Opinion
No. ED 98298.
2012-11-20
Appeal from the Circuit Court of the City of St. Louis, Steven R. Ohmer, Judge. Carlos D. Wade, Sr., Bonne Terre, MO, Acting Pro Se. Jessica P. Meredith, Jefferson City, MO, for Plaintiff/Respondent.
Appeal from the Circuit Court of the City of St. Louis, Steven R. Ohmer, Judge.
Carlos D. Wade, Sr., Bonne Terre, MO, Acting Pro Se. Jessica P. Meredith, Jefferson City, MO, for Plaintiff/Respondent.
SHERRI B. SULLIVAN, J.
Introduction
Carlos Wade, Sr. (Appellant) appeals from the circuit court's denial of his Sunshine Law Motion to Obtain 911 Tape from the St. Louis Police Department. We dismiss the appeal for lack of a final, appealable judgment.
Factual and Procedural Background
Appellant was charged by indictment with one count of first-degree murder, two counts of first-degree assault, and three counts of armed criminal action. The jury convicted Appellant on all counts and the court sentenced Appellant to consecutive terms of life without eligibility for probation or parole for murder, fifteen years for each count of assault, and thirty years for each count of armed criminal action. This court affirmed Appellant's convictions and sentences on appeal. State v. Wade, 998 S.W.2d 95 (Mo.App. E.D.1999).
Appellant subsequently filed a Rule 29.15 motion for post-conviction relief. Wade v. State, 42 S.W.3d 842 (Mo.App. E.D.2001). The motion court denied his motion and this Court affirmed the denial on appeal. Id.
On August 17, 2011, Appellant filed a Motion to Obtain 911 Tape From St. Louis Police Department. Appellant filed the motion under the cause number for his original criminal trial, No. 22951–04326A. Appellant sought an order from the court giving him permission to obtain 911 tape recordings related to his criminal conviction.On February 10, 2012, the court denied Appellant's motion. This appeal follows.
Point Relied On
On appeal, Appellant argues the circuit court erred in denying his motion for an order to obtain the 911 tape recording of the St. Louis Metropolitan Police Department under the Missouri Sunshine Law Sections 610.100 and 610.200, because the information contained in the recording would have impeached the State's witness, Angela Hickman, and refuted the State's entire case had it been disclosed; and it is in clear violation of Appellant's Sixth and Fourteenth Amendment rights of the United States Constitution and Article I, Sections 2, 10, and 18(a) of the Missouri State Constitution, resulting in fundamental unfairness.
All statutory references are to RSMo.2006, unless otherwise indicated.
Discussion
Pursuant to Section 610.150, information acquired by law enforcement agencies via 911 calls are inaccessible to the general public. However, these closed records are available pursuant to a valid court order authorizing disclosure upon motion and good cause shown.

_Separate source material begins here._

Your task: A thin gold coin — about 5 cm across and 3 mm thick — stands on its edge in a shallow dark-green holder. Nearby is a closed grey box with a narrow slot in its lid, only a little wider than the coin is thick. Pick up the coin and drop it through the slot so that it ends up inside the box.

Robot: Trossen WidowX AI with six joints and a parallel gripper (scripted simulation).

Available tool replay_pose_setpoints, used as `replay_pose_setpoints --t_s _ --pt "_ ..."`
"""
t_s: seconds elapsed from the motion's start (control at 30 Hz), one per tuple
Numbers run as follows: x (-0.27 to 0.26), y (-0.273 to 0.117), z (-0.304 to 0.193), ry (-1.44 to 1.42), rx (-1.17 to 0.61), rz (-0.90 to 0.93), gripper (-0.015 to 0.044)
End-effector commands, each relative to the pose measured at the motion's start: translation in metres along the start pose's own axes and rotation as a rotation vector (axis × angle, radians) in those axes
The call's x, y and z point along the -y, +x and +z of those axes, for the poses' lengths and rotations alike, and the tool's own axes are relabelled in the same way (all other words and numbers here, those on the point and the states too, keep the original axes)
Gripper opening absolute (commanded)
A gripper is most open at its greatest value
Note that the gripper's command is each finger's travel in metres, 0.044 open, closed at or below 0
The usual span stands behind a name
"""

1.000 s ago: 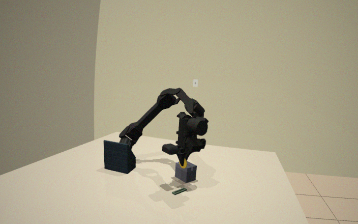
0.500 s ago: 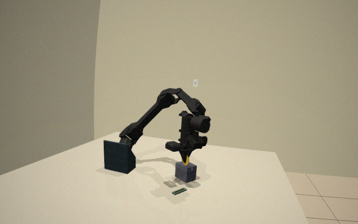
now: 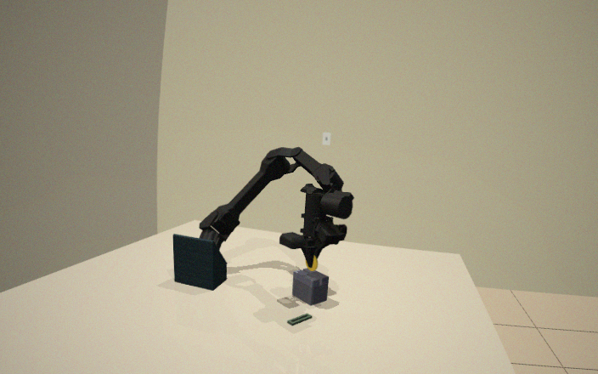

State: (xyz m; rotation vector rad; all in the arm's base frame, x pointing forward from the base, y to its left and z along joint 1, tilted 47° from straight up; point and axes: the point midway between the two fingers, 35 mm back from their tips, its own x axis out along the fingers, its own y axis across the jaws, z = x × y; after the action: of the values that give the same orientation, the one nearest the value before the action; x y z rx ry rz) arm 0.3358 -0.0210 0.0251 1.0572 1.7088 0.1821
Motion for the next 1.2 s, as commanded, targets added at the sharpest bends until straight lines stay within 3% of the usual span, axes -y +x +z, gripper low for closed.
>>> replay_pose_setpoints --t_s 0.0,1.17 --pt "-0.009 -0.001 -0.009 0.000 0.003 0.007 0.0000" --pt "-0.019 0.000 -0.019 0.000 -0.004 0.002 0.0000"
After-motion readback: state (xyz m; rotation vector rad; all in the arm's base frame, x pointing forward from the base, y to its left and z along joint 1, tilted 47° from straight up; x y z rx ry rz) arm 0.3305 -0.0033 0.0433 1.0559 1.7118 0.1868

Section 610.150.
“Any person may bring an action pursuant to this section in the circuit court having jurisdiction to authorize disclosure of the information contained in an investigative report of any law enforcement agency, which would otherwise be closed pursuant to this section. The court may order that all or part of the information contained in an investigative report be released to the person bringing the action.” Section 610.100.5. An aggrieved party may seek judicial enforcement of Sections 610.010 to 610.026 by bringing a suit against the public governmental body in the circuit court for the county in which the public governmental body has its principal place of business. Section 610.027.1.
Appellant did not bring a suit against the St. Louis Metropolitan Police Department under the Sunshine Law as required by Section 610.027. Instead, he filed a motion in his original criminal proceeding.
An appeal in criminal cases arises only where there is a “final judgment.” Section 547.070, State v. Goodloe, 285 S.W.3d 769 (Mo.App. E.D.2009). In a criminal case a “final judgment” occurs only when sentence is entered. Goodloe, 285 S.W.3d 769. Here, Appellant appeals from the denial of motion filed years after his conviction and sentence was entered. The court's denial imposed no sentence and, therefore, is not a “final judgment” for purposes of appeal. We dismiss the appeal for lack of a final, appealable judgment.
Conclusion
Appellant's appeal is dismissed.
CLIFFORD H. AHRENS, P.J., and GLENN A. NORTON, J., concur.